======== DATA TO EXAMINE ========

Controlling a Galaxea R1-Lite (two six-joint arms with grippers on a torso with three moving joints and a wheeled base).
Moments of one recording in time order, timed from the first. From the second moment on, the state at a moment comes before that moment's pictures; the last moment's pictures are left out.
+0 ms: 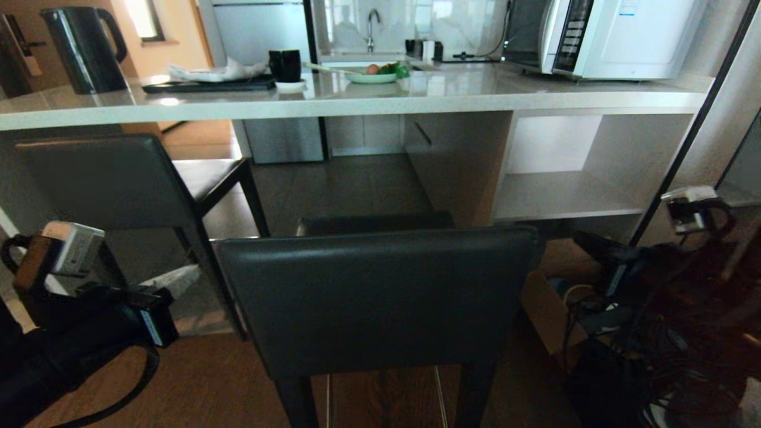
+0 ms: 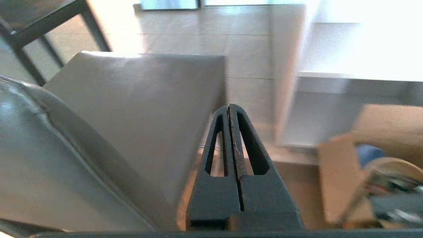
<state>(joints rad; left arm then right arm) -0.17 1.34 -0.26 -1.00 -0.16 -0.05 0.25 1.54 -0.40 -1.11 0.05 0.02</state>
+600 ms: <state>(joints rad) -0.23 1.68 -0.15 -1.52 -0.11 -0.01 0.42 1.79 -0.43 -1.27 0.00 -0.01</state>
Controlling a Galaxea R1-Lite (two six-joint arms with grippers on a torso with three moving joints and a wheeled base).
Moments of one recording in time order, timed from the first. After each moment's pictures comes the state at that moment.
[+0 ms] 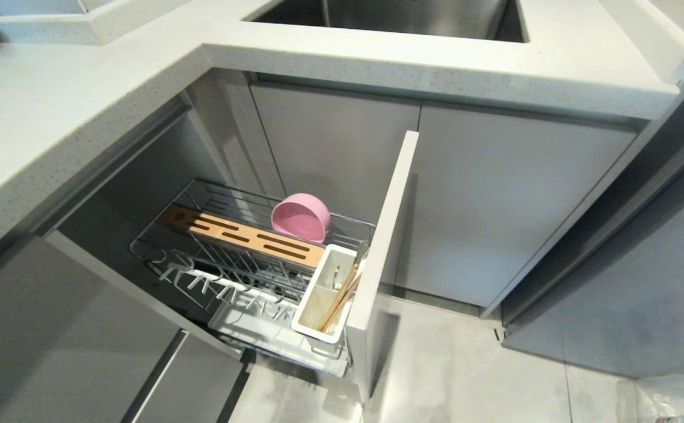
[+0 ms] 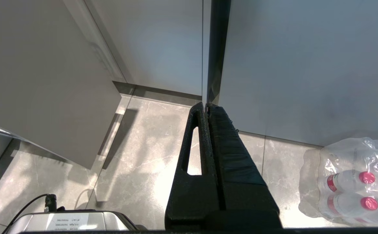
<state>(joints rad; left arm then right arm) 0.82 1.22 -1.61 0.26 -0.10 0.08 0.00 0.00 0.00 0.00 -0.02 0.05</state>
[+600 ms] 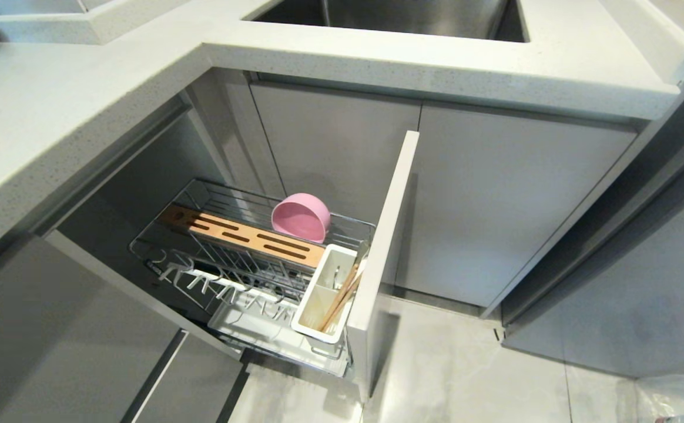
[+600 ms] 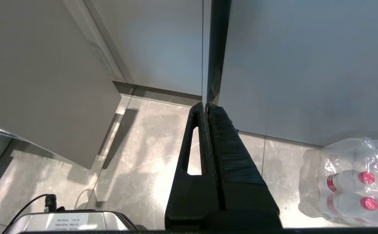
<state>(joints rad) 0.88 1.46 -1.84 0.57 -0.29 0.25 0.00 0.00 0.00 0.00 -0.02 0.05</state>
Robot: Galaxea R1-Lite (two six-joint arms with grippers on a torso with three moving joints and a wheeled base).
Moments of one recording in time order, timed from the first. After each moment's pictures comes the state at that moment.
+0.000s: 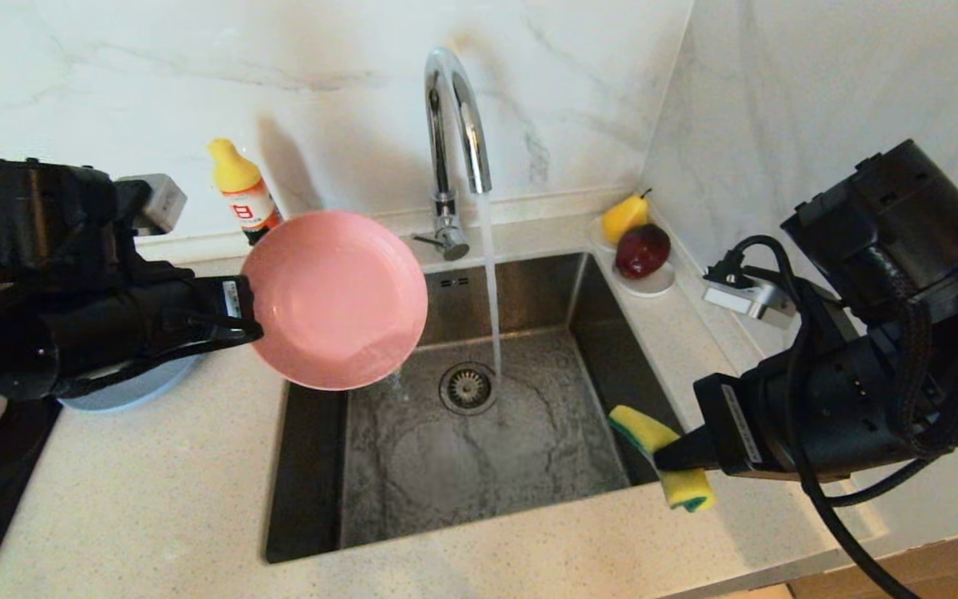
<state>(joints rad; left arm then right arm) -0.20 1.51 -0.97 -0.25 0.18 -0.10 0.68 1.56 -1.39 0.67 0.15 0.60</state>
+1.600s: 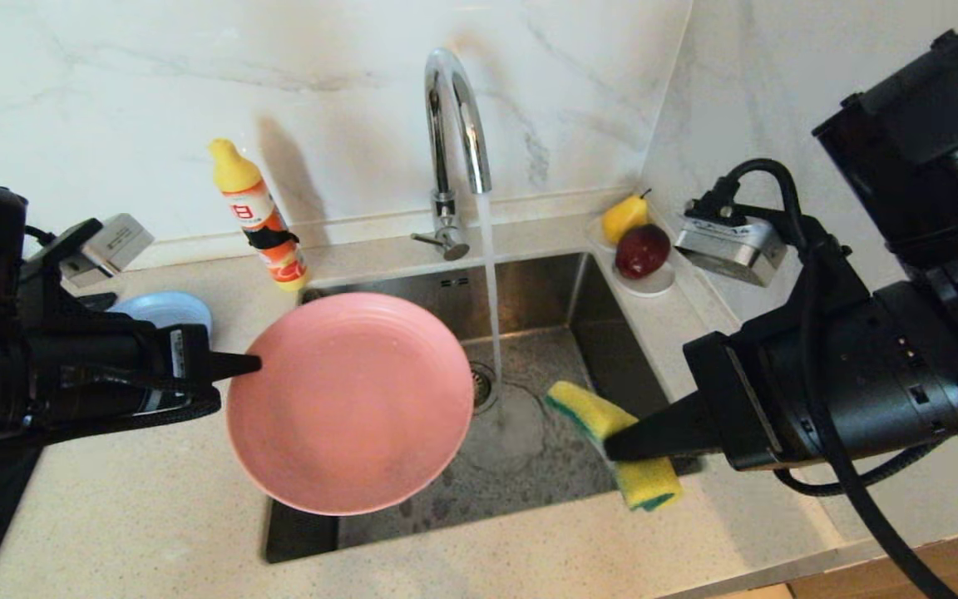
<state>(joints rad) -0.22 1.33 -0.95 0.14 -0.16 -0.26 0.80 1.56 -1.55 0.68 0.28 0.60</state>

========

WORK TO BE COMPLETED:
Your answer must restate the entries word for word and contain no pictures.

ANSWER FOR THIS EXERCISE:
Controlling a Galaxea R1-Lite (two six-joint arms with grippers on a torso with three moving joints and a wheeled base).
Moments of one recording in time order, timed from the first. From the second moment on, the state at a moment comes before that moment's pictures; the last moment's pictures are left out.
+0 ms: 
+0 ms: 
<state>(joints rad; left arm then right arm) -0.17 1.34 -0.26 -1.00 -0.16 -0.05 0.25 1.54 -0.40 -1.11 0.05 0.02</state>
+600 ms: <state>(joints rad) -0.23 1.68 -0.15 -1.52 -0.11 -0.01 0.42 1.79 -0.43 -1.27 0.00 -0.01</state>
Controlling a Galaxea R1-Lite (two six-joint arms with grippers on a torso with three moving joints and a wheeled base).
Moments of one recording in time order, timed from the first. After each moment's pictures comes the state at that moment.
[+0 ms] 
[+0 ms] 
<state>(joints rad; left arm then right arm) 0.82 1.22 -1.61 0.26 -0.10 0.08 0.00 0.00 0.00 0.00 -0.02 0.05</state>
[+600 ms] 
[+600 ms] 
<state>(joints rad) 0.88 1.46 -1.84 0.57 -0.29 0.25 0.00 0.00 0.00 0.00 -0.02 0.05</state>
Robot: Galaxea R1-Lite (two six-joint arms with grippers on a torso with three moving joints and a wheeled base).
Moments of one recording in time order, timed from the first. After each moment's pictures comes the state at that moment.
+0.000s: 
<state>(joints rad; left arm then right arm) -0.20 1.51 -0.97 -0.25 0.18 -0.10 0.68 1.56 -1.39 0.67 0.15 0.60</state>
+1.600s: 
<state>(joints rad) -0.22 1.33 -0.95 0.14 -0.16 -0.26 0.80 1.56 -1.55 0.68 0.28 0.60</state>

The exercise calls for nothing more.